- Born: Kizziah Jones circa January 19, 1860 Florence, Alabama, US
- Died: February 24, 1924 (aged 64) Chicago, Illinois, US
- Other names: Mrs. K.J. Bills, Kizziah J. Stith, Kizzie J. Bills
- Occupations: Black American suffragist, correspondent and columnist for Black press, civil rights activist.
- Known for: Early suffragist work in the United States
- Spouse(s): Nathan J. Stith (c.1880–c.1881), Satto Bills (1893–1891)
- Children: 1

= Kizziah J. Bills =

American journalist

Kizziah Jones Bills (c. January 19, 1860 – February 24, 1924), also known as Mrs. K.J. Bills, Kizziah J. Stith, Kizzie J. Bills, was a Black American suffragist, a correspondent and columnist for Black press in Chicago, and a civil rights activist. She is known as an early member of the Ida B. Wells Club, the Alpha Suffrage Club and served as president of the Civic League.

== Biography ==
Her name at birth was Kizziah Jones, she was born January 19, 1860 (or 1862), in Florence, Alabama, to Patsey (née Hendricks) and Poindexter Jones. She was raised in Davidson County, Tennessee in a cabin. Starting at a young age she worked as a seamstress.

In c.1880, she married Dr. Nathan J. Stith and together they had a son, Andrew Haydn Stith (born 1889). By 1891, she was a widow and started using the name "Kizzie". She worked in 1891–1892 at Meigs School, a segregated public school in Nashville.

=== Women's clubs ===
In 1893, she married Satto Bills and they moved to Chicago. She worked as a seamstress and Satto Bills worked as a cook and later as a railroad worker. She joined many women's clubs in Chicago and was an early member of the Ida B. Wells Club (previously named the Women's Era Club) and Bills was the first president of the Julia Gaston Club. Satto Bills died in 1901, leaving her as a widow again.

In 1905, she served as the president of the Civic League, served as the recording secretary of the Tennesseans, and joined as a member, the Grand Foundation United Order of True Reformers.

In 1913 she joined the Alpha Suffrage Club, which is thought to be the first black female suffrage club. Starting in 1914, Bills served as the editor of the club newspaper, The Alpha Suffrage Record. She later served as a writer in the 1930s for The Alpha Suffrage Records "Clubs and Society" column.

=== The Chicago Defender ===
Between 1910 until 1915, under the name "Mrs. K.J. Bills", she wrote for The Chicago Defender newspaper.
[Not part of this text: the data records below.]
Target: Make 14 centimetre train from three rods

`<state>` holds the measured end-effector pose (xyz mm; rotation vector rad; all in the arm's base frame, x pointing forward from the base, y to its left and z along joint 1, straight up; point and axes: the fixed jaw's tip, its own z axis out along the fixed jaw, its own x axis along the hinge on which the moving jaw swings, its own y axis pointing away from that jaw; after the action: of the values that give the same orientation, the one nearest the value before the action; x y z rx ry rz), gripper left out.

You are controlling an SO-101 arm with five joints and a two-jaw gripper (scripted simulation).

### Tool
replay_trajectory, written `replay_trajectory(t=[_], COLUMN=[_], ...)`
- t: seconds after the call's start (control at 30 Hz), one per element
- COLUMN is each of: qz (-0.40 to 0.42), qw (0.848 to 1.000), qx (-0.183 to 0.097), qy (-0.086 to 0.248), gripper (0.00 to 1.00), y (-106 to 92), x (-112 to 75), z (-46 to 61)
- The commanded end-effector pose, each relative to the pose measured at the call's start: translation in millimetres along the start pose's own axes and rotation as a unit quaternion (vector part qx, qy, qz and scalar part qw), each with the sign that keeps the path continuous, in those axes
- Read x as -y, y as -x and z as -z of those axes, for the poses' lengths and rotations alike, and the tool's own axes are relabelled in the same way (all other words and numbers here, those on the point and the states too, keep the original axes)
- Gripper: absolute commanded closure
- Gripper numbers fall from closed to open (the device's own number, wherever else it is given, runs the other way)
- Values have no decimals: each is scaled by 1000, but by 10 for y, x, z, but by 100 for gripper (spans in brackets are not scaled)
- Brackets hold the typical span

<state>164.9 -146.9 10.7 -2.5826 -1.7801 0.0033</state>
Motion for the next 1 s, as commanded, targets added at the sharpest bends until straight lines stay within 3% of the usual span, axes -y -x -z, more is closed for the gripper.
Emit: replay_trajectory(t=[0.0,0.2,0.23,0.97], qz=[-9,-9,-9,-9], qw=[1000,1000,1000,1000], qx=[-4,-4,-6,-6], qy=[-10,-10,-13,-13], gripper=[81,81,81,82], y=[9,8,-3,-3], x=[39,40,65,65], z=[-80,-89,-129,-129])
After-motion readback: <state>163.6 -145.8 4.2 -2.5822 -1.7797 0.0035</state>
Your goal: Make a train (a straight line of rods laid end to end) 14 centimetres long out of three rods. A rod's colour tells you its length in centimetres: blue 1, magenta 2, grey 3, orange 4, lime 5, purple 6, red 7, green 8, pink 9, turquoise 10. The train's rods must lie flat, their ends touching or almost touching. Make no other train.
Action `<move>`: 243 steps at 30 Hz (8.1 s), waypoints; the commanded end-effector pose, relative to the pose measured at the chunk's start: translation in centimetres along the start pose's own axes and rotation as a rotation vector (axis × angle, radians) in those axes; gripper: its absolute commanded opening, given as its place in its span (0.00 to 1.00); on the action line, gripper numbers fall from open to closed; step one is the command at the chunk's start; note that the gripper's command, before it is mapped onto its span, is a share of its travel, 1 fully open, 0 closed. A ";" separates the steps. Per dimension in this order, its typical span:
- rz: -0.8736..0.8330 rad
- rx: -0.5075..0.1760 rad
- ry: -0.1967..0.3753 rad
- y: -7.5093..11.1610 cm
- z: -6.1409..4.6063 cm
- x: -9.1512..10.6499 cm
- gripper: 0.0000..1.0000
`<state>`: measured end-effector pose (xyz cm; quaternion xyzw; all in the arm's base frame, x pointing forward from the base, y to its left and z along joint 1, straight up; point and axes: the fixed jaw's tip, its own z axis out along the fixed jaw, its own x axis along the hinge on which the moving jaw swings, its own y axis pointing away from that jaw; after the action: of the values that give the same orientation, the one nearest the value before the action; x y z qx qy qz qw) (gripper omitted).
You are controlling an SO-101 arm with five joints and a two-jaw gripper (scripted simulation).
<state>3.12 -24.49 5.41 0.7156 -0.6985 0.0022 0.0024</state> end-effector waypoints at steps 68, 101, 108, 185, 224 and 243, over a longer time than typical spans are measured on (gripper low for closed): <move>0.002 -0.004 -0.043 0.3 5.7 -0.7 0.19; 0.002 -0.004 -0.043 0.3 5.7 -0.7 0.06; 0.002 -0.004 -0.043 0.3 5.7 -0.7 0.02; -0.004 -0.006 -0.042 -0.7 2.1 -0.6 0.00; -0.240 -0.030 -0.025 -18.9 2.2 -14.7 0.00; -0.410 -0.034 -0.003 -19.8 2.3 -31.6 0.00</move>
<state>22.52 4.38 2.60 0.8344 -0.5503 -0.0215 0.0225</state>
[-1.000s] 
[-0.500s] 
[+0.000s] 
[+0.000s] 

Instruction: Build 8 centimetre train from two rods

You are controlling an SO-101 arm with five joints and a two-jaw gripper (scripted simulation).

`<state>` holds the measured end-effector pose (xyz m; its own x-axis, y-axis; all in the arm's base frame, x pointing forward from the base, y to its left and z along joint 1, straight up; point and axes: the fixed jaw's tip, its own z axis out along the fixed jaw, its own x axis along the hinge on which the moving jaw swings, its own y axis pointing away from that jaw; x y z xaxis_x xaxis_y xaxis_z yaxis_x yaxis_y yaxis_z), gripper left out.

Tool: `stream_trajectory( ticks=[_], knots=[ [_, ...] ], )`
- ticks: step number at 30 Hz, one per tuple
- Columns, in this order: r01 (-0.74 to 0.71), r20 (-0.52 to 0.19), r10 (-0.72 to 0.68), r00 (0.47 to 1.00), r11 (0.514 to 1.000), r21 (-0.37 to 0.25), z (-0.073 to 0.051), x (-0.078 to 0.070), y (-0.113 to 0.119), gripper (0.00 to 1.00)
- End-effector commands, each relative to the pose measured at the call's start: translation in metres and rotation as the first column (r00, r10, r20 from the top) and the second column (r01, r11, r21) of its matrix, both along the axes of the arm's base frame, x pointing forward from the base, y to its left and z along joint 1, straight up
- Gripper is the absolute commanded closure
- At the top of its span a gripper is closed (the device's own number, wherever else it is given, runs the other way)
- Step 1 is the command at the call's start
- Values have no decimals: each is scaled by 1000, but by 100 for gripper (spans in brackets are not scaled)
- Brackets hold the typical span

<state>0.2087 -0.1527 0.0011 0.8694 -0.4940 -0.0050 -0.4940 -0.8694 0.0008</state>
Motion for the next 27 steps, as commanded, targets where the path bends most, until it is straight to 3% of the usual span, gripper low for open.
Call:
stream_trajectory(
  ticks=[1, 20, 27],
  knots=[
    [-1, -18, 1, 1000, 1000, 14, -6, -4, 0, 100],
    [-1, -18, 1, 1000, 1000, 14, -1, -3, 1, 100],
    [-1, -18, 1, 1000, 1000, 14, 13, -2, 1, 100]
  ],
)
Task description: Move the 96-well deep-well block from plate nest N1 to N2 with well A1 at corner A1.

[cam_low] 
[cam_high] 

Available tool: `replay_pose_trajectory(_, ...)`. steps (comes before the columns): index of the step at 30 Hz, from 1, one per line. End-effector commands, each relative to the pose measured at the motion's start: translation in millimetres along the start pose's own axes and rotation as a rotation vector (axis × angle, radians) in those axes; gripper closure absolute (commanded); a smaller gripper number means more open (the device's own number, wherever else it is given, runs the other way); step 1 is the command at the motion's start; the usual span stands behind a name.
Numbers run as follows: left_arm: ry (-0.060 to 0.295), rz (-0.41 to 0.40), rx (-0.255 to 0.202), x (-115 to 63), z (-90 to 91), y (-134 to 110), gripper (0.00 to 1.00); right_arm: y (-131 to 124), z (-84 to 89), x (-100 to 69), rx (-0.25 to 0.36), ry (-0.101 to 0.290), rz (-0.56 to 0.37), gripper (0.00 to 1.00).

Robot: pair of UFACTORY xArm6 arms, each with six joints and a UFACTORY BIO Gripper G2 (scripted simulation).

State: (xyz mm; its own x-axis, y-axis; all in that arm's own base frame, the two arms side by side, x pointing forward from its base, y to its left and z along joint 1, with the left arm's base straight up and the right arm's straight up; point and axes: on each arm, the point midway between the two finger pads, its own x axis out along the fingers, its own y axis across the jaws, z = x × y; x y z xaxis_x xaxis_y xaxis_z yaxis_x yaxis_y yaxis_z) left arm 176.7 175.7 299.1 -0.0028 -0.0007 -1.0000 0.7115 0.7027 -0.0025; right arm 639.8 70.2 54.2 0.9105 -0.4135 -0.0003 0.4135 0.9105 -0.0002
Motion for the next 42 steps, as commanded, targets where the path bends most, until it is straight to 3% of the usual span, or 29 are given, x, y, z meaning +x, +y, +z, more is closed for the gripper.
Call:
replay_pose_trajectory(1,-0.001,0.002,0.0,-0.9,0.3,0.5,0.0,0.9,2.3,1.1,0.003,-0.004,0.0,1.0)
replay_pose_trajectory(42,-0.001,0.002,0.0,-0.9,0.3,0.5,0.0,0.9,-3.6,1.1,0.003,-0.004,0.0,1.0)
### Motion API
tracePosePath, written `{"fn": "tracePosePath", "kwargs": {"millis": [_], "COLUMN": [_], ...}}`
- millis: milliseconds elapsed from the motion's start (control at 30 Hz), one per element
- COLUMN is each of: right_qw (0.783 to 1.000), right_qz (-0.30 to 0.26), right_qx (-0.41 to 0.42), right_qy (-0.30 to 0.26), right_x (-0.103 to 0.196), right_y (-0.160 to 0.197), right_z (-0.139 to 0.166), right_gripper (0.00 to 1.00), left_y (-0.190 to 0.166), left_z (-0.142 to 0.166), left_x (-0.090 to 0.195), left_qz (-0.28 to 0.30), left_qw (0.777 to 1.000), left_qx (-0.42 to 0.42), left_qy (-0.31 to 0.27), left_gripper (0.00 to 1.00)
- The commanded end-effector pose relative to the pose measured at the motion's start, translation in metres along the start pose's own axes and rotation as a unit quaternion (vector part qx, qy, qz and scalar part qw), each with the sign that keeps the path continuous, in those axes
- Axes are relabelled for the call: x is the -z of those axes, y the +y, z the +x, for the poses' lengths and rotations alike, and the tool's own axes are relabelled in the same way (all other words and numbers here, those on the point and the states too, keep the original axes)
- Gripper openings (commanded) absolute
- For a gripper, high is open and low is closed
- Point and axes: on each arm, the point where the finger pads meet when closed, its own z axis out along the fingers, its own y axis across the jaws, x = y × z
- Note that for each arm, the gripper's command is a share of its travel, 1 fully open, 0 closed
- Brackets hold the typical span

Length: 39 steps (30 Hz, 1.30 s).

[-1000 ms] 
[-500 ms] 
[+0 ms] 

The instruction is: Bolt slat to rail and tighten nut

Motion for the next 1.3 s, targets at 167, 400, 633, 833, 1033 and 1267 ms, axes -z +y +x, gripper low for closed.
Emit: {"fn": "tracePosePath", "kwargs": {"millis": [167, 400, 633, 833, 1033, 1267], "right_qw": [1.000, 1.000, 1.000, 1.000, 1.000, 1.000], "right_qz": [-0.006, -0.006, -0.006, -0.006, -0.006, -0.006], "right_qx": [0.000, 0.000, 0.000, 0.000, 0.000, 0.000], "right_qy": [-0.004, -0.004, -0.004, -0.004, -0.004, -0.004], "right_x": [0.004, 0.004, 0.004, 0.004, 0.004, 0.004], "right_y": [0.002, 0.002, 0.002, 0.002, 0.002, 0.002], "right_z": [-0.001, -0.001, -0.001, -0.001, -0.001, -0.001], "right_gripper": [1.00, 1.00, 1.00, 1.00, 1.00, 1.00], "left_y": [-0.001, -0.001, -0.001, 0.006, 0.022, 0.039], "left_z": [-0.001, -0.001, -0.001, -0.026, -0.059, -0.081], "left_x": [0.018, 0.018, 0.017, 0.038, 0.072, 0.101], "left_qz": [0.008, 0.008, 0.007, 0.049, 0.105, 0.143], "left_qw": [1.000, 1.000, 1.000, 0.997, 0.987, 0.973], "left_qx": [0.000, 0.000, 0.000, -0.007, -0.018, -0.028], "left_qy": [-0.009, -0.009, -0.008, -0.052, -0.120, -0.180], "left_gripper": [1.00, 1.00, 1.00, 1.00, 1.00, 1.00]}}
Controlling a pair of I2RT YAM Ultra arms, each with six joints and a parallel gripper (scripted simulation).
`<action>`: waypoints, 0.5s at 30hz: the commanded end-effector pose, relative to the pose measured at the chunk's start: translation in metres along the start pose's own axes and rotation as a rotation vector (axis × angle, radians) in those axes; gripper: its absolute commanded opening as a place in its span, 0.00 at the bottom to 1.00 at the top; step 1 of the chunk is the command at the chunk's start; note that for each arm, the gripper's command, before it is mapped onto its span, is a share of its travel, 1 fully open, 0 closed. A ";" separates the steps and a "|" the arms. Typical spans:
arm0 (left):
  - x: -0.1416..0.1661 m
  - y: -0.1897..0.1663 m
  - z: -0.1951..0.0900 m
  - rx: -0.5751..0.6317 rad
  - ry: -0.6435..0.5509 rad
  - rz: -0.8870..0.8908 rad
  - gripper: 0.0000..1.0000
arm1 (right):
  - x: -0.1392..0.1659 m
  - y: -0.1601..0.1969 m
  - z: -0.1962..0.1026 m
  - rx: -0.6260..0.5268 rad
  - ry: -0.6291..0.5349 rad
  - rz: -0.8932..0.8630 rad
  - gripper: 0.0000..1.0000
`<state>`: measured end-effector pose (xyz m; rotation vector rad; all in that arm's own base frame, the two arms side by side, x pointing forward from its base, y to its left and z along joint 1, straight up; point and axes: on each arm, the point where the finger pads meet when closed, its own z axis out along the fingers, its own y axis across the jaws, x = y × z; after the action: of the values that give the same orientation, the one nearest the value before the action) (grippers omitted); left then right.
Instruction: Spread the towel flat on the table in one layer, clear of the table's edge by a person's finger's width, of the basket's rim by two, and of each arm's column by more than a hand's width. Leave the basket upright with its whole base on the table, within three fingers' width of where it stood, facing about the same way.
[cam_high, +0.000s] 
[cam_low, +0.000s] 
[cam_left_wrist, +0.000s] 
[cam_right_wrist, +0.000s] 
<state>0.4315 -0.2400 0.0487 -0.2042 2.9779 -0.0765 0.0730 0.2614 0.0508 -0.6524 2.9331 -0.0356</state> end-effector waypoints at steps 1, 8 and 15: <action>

Her most famous publication was in 1915 on the film premiere of The Birth of a Nation in Chicago, an American silent epic drama film which is part fiction and part history, chronicling the assassination of Abraham Lincoln by John Wilkes Booth and the relationship of two families in the Civil War and Reconstruction eras over the course of several years. Bills reviewed the film with a critical lens and debunked much of the storyline for a lack of historical facts, while reflecting on her own experiences as a Black woman living during the Reconstruction era in the American South.

She died in Chicago on February 24, 1924, after an illness.